Make sure the BIOS recognizes your hard drive. Use the CMOS setup program to check. Check the physical connections, then run through these issues in CMOS. Is the controller enabled? Similarly, can the motherboard support the type of drive you’re installing? If not, you have a couple of options. You may be able to flash the BIOS with an upgraded BIOS from the manufacturer or get a hard drive controller that goes into an expansion slot.
1. Which of the following is a common spindle speed for an HDD?
A. 5200
B. 7200
C. 9200
D. Not applicable. HDDs have no moving parts.
2. Which form factor connects directly to a dedicated motherboard socket?
A. 2.5-inch SSD
B. 3.5-inch SSD
C. M.2 SSD
D. eSATA SSD
3. How many PATA hard drives can you have on a system with two PATA hard drive controllers?
A. 1
B. 2
C. 3
D. 4
4. How do you differentiate two PATA drives on the same cable?
A. The flat ribbon cable has a seven-wire twist that determines which is which.
B. You set jumpers on the individual drives to determine which is master and which is slave.
C. The PATA controller determines the hierarchy.
D. Both drives are considered equal.
5. What happens if you cable a PATA hard drive incorrectly?
A. You can destroy that hard drive.
B. The data will be erased, but the hard drive will be okay.
C. The system will not be able to communicate with that hard drive.
D. Nothing.

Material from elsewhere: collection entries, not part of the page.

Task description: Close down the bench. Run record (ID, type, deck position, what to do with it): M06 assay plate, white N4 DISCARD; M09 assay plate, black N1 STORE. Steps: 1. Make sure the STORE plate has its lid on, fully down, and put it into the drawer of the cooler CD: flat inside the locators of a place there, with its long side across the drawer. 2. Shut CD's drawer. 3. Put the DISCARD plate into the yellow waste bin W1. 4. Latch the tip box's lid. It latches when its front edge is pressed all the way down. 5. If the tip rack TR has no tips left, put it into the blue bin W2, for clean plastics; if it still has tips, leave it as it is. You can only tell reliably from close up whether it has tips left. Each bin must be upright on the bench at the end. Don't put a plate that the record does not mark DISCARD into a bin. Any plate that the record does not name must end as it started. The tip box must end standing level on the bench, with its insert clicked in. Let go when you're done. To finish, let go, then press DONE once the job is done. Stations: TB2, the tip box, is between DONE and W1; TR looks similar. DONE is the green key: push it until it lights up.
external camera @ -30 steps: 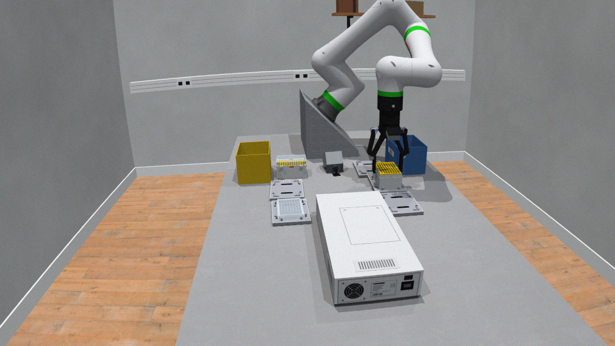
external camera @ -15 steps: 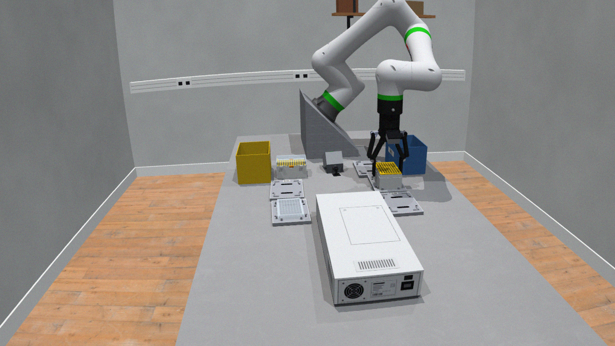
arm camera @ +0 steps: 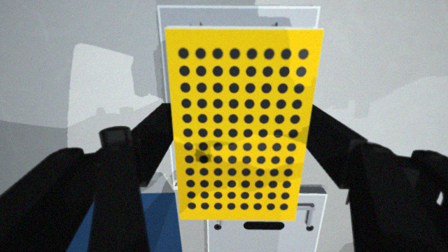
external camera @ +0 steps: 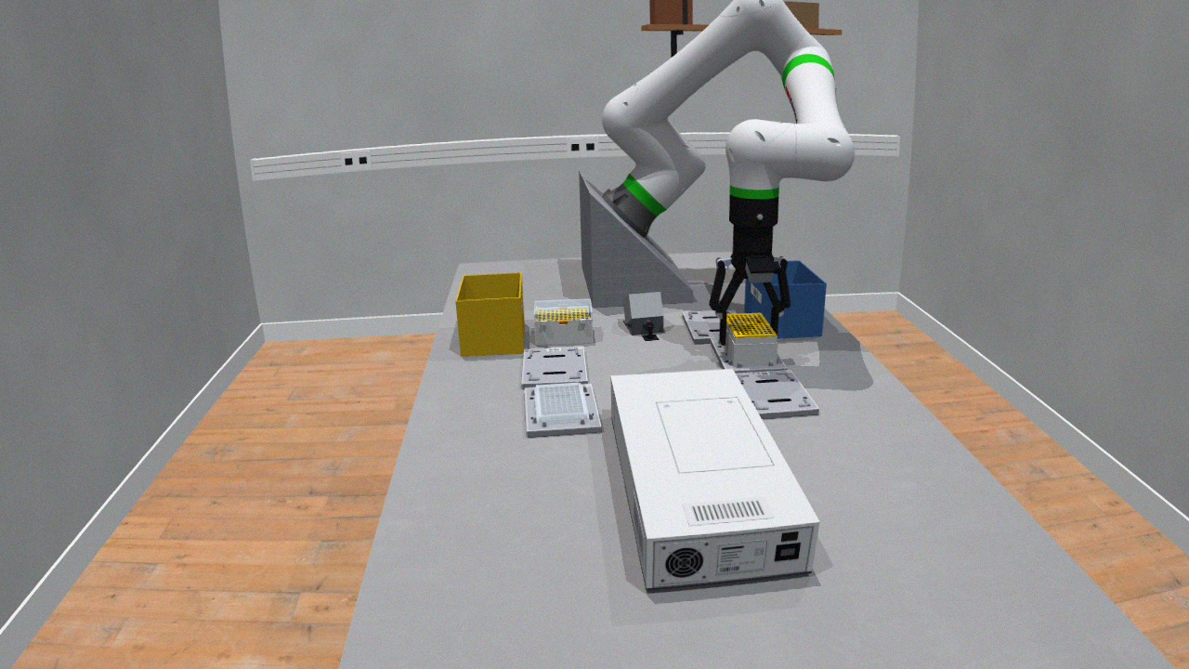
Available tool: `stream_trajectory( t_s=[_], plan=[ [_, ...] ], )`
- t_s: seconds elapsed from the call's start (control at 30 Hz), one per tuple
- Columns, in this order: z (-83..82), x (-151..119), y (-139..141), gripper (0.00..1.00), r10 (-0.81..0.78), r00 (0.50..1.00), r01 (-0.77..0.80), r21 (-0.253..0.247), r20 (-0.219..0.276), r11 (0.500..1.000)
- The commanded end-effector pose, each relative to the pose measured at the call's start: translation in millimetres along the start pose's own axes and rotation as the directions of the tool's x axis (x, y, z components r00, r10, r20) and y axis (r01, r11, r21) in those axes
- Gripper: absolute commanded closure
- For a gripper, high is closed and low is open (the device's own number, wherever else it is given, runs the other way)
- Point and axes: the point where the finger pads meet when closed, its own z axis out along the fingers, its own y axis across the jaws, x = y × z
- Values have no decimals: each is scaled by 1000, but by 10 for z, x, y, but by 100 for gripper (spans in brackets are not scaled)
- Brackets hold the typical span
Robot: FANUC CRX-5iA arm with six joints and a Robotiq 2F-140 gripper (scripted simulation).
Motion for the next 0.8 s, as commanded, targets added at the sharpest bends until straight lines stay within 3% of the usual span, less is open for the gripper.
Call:
stream_trajectory(
  t_s=[0.0, 0.77],
  plan=[
    [-10, 6, 1, 32, 0, 1000, 0, 0, -2, 1000],
    [-24, 6, 1, 41, 0, 1000, 0, 0, -2, 1000]
  ],
)
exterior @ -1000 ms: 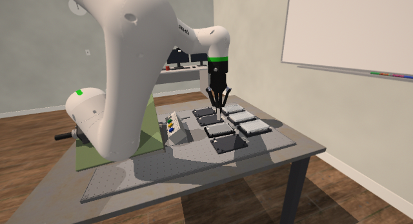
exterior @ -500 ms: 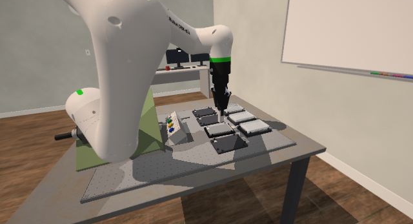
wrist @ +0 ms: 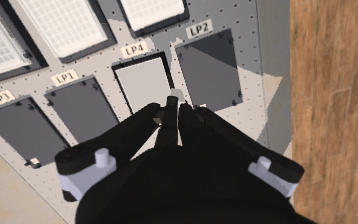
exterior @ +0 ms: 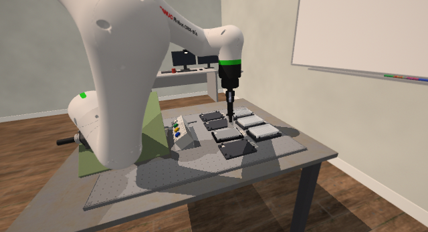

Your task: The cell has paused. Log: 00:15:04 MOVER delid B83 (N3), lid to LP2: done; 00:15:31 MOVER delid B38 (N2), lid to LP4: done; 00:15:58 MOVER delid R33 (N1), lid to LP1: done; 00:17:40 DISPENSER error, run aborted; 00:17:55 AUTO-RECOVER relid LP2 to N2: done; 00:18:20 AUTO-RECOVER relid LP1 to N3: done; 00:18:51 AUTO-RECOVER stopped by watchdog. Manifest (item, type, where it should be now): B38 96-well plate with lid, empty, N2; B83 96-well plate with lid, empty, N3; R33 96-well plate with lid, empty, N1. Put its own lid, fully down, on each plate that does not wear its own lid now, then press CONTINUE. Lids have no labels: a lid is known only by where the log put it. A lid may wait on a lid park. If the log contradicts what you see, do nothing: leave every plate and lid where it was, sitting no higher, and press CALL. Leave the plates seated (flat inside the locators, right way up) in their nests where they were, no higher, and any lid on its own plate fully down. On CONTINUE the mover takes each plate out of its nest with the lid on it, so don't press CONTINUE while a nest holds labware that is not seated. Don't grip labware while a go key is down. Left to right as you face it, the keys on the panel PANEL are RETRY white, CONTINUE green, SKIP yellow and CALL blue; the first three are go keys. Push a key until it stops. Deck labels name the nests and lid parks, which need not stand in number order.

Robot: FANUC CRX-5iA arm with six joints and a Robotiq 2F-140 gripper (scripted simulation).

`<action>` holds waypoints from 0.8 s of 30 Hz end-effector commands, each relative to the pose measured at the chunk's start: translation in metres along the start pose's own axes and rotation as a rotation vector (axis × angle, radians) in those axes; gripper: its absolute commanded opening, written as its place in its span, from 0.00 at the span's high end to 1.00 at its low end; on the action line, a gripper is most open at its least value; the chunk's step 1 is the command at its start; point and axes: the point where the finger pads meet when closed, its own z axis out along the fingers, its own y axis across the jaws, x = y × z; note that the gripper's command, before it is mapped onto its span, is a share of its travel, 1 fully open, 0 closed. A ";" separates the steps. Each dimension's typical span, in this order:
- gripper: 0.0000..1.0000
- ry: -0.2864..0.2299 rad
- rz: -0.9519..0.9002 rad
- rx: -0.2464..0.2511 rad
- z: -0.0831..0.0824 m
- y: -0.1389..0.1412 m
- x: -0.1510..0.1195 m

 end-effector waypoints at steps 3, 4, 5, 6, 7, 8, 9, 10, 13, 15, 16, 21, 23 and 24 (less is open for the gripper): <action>1.00 0.001 0.374 0.000 0.000 0.007 0.002; 1.00 0.001 0.421 0.000 0.000 0.008 0.003; 1.00 0.001 0.468 0.000 0.000 0.008 0.003; 1.00 0.001 0.516 0.000 0.000 0.009 0.003; 1.00 0.001 0.563 0.000 0.000 0.009 0.003; 1.00 0.001 0.610 0.000 0.000 0.010 0.003; 1.00 0.001 0.657 0.000 0.000 0.010 0.004; 1.00 0.001 0.704 0.000 0.000 0.011 0.004; 1.00 0.001 0.752 0.000 0.000 0.011 0.004; 1.00 0.001 0.931 0.000 0.000 0.012 0.004; 1.00 0.001 0.973 0.000 0.000 0.012 0.004; 1.00 0.002 1.205 0.000 0.000 0.012 0.004; 1.00 0.002 1.299 0.000 0.000 0.012 0.004; 1.00 0.002 1.346 0.000 0.000 0.012 0.004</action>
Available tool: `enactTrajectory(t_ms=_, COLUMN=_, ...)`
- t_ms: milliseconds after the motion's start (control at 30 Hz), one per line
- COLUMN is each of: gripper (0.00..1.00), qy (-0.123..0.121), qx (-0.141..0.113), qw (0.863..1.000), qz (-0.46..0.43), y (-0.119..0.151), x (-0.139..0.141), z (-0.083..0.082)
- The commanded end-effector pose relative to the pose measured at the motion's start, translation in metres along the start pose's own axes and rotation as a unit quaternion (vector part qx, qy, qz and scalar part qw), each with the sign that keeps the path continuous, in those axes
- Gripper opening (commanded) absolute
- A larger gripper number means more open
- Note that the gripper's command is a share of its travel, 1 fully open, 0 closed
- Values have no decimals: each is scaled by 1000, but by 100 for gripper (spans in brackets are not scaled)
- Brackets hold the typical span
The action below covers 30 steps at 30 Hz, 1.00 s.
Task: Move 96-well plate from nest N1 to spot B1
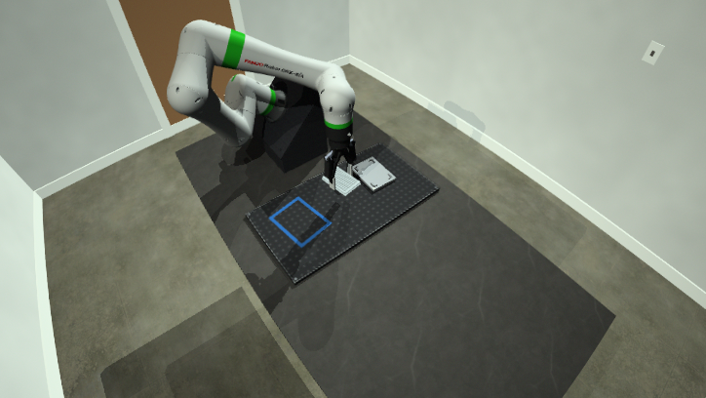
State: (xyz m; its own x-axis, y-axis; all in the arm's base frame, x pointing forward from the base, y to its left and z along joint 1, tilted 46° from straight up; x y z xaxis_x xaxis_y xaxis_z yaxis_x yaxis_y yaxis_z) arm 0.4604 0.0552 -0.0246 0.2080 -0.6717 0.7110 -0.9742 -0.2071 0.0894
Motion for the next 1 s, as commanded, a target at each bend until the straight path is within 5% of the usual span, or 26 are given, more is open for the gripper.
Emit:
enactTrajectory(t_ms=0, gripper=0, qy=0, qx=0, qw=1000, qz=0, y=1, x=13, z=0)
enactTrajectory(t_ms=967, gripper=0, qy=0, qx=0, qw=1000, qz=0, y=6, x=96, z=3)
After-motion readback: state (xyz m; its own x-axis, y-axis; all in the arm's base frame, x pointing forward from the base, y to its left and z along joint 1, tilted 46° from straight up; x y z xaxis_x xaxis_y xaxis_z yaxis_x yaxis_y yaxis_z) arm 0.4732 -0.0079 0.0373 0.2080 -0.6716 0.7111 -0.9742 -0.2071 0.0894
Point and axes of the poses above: the point where the finger pads meet when closed, its own z axis out along the fingers, its own x axis across the jaws, y = z × x, the point moved 7 cm from there along -z, back along the fingers, and after that the axes turned 2 degrees about z, right-handed, at the moved point
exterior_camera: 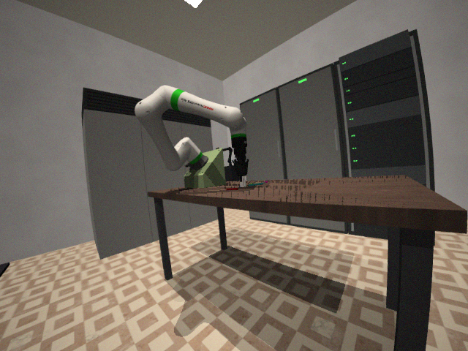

It doesn’t matter how the cable is set up; it doesn’t have the seven-wire twist.
6. What is the maximum cable length of an internal SATA device?
A. 2 meters
B. 12 inches
C. 18 inches
D. 1 meter
7. What is the maximum number of SATA drives you can have on a system?
A. One master, one slave
B. Two, with no master/slave distinction
C. Eight
D. There is no maximum other than the limitations of your motherboard.
8. Which SATA version offers the least overhead (and thus best performance)?
A. AHCI
B. SATA 2.0
C. PATA 3.0
D. SATAe
9. Which standard supports magnetic SATA drives most efficiently?
A. AHCI
B. CMOS
C. SATA-IO
D. SATA 3.2
10. Which RAID standard requires at least four drives?
A. RAID 1
B. RAID 4
C. RAID 5
D. RAID 10
1. B. Common spindle speeds on magnetic hard drives are 5400, 7200, 10,000, and 15,000 RPM.
2. C. The M.2 (and mSATA) SSD has a dedicated motherboard socket.
3. D. Each controller supports two drives.
4. B. PATA drives use master/slave jumpers to differentiate between the two drives.
5. C. Nothing will be damaged or lost—there just won’t be any communication.
6. D. The maximum cable length of an internal SATA device is 1 meter.
7. D. There is no maximum number of SATA drives you can have on a system beyond the limits imposed by the number of ports on your motherboard/host card.
8. D. SATA Express (SATAe) uses the PCIe bus and has none of the traditional SATA overhead.
9. A. The AHCI standard supports magnetic SATA drives efficiently.
10. D. RAID 10 requires at least four drives.